- [YOUR ASSIGNMENT] Provide an exact copy of the lines from the beginning of the records through the line that includes "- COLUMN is", and of no others.
□ □ □
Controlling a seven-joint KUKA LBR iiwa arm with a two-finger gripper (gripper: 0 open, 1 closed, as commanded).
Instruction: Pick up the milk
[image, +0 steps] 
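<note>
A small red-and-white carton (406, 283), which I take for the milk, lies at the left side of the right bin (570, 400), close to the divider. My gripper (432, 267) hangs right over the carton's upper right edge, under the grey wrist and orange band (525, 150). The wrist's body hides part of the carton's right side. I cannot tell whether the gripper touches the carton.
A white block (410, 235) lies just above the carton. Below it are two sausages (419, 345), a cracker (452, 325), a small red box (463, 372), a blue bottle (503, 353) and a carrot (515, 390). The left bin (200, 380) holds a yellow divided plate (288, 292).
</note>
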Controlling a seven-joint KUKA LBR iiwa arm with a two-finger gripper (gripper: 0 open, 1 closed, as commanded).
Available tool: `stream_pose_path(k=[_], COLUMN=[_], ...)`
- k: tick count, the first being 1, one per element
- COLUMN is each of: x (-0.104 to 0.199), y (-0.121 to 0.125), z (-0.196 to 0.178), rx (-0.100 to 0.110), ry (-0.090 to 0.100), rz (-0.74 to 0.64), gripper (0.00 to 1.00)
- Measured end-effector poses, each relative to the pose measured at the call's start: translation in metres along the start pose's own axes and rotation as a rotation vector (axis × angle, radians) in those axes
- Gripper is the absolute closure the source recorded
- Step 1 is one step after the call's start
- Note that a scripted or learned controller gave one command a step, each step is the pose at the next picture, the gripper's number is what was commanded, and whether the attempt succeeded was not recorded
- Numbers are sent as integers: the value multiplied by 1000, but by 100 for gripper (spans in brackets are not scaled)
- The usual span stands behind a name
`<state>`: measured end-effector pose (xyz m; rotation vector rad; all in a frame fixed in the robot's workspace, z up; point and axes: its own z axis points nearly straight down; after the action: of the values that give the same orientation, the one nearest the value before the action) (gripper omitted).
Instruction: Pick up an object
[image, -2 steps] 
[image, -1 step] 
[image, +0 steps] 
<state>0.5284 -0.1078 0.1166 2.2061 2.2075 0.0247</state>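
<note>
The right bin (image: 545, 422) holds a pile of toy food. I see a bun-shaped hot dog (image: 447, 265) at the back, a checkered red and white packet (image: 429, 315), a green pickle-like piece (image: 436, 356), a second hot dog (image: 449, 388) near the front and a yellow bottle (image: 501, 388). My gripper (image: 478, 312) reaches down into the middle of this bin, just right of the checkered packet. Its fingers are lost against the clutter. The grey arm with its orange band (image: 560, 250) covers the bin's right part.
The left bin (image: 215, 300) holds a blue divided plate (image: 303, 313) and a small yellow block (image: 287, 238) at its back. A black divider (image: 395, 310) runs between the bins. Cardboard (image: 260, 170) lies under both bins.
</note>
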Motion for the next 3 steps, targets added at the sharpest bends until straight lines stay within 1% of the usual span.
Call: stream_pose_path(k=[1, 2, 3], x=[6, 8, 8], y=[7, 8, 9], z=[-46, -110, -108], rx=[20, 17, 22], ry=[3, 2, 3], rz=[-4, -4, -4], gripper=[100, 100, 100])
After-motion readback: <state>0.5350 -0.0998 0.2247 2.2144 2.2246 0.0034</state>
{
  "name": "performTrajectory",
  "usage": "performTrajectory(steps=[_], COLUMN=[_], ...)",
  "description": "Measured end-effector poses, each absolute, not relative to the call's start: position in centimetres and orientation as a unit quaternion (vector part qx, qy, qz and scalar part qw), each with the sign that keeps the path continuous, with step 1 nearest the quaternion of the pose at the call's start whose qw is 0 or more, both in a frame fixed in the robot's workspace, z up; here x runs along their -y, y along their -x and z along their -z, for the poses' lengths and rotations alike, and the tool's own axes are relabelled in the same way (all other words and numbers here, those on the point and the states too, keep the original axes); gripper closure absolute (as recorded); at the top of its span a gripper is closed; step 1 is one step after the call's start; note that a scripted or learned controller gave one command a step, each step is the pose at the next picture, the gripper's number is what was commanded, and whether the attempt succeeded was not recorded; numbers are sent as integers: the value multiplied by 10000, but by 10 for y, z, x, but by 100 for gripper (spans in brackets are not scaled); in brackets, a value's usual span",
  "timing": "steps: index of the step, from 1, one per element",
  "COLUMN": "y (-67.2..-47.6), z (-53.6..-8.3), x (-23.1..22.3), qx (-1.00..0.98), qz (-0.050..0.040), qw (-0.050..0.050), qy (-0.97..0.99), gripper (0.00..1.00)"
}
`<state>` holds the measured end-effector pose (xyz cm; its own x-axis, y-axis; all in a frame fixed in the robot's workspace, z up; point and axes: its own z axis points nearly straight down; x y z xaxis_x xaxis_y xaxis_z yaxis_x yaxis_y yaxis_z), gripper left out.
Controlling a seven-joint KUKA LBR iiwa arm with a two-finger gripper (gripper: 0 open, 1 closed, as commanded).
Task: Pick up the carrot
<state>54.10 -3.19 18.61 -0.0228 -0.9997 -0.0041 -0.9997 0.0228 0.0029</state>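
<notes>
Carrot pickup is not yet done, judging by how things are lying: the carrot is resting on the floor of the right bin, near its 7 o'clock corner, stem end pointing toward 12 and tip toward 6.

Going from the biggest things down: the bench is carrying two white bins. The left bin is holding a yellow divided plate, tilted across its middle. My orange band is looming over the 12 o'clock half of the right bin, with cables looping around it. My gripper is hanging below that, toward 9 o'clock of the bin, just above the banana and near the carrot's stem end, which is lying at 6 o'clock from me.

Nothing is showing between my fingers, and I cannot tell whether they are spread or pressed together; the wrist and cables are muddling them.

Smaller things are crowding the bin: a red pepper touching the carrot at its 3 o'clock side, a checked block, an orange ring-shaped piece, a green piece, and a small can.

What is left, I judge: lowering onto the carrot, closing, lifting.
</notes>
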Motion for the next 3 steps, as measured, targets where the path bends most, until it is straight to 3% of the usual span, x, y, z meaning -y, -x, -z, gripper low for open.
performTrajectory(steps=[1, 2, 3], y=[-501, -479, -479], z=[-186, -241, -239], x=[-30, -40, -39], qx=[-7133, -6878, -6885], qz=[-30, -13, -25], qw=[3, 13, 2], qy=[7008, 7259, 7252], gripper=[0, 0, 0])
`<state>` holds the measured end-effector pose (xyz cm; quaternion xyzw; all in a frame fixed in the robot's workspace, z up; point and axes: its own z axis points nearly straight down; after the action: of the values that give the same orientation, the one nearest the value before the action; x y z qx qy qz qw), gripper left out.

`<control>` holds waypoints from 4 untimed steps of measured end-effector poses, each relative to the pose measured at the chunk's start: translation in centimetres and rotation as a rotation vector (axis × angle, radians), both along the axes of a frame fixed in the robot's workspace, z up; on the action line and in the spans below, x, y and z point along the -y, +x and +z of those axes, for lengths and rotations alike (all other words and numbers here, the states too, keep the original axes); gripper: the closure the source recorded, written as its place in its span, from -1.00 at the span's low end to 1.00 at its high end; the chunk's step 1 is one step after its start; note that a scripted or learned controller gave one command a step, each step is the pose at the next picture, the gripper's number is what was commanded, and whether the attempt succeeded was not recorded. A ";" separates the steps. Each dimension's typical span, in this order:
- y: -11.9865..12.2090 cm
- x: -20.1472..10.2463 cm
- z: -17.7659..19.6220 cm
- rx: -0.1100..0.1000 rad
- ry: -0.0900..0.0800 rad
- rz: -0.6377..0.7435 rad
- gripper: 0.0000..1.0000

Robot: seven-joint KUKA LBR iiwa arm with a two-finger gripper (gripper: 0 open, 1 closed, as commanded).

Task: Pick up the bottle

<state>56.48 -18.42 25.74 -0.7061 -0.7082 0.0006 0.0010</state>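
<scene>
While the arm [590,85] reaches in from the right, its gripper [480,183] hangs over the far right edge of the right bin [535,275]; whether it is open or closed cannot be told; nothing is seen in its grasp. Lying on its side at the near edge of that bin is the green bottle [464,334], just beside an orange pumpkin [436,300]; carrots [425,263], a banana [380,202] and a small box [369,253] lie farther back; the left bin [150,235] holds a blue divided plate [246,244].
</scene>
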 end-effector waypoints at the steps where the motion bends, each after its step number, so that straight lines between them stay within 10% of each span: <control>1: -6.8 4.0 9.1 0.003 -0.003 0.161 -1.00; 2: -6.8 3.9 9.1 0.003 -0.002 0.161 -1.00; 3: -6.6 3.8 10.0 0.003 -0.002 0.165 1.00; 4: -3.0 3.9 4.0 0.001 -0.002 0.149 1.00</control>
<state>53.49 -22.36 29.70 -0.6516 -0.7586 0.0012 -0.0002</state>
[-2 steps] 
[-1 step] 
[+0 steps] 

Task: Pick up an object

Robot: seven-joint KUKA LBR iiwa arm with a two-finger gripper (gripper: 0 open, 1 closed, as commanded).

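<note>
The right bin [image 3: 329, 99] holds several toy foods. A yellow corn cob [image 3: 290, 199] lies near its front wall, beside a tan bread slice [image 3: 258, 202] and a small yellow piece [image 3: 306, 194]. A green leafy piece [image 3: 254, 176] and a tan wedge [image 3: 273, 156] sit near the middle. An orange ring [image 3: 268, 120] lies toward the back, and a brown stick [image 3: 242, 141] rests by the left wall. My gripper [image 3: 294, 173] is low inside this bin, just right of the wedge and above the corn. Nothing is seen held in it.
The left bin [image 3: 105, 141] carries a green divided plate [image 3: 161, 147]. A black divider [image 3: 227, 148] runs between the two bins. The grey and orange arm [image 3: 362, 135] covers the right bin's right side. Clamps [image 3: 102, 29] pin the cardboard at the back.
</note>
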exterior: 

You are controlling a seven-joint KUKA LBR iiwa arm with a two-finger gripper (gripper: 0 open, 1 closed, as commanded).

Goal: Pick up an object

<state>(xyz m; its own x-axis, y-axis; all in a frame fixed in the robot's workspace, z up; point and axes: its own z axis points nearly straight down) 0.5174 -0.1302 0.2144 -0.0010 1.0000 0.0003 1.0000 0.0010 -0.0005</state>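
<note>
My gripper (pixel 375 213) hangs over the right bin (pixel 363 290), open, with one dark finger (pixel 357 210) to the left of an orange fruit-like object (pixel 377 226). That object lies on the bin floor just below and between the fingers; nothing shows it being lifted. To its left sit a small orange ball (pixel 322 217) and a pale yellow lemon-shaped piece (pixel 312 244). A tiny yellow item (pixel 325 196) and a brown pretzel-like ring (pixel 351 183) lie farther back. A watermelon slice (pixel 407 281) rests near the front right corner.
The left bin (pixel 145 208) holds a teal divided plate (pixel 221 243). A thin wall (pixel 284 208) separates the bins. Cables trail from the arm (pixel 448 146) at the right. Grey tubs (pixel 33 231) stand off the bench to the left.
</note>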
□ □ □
- [SOLUTION TO THIS TASK]
Controlling a seven-joint KUKA LBR iiwa arm with a two-finger gripper (gripper: 0 open, 1 closed, as commanded).
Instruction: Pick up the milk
[image, +0 steps] 
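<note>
A small red-and-white carton (406, 283), which I take for the milk, lies at the left side of the right bin (570, 400), close to the divider. My gripper (432, 267) hangs right over the carton's upper right edge, under the grey wrist and orange band (525, 150). The wrist's body hides part of the carton's right side. I cannot tell whether the gripper touches the carton.
A white block (410, 235) lies just above the carton. Below it are two sausages (419, 345), a cracker (452, 325), a small red box (463, 372), a blue bottle (503, 353) and a carrot (515, 390). The left bin (200, 380) holds a yellow divided plate (288, 292).
</note>
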Controlling a seven-joint KUKA LBR iiwa arm with a two-finger gripper (gripper: 0 open, 1 closed, as commanded).
Available tool: `stream_pose_path(k=[_], COLUMN=[_], ...)`
- k: tick count, the first being 1, one per element
- COLUMN is each of: x (-0.104 to 0.199), y (-0.121 to 0.125), z (-0.196 to 0.178), rx (-0.100 to 0.110), ry (-0.090 to 0.100), rz (-0.74 to 0.64), gripper (0.00 to 1.00)

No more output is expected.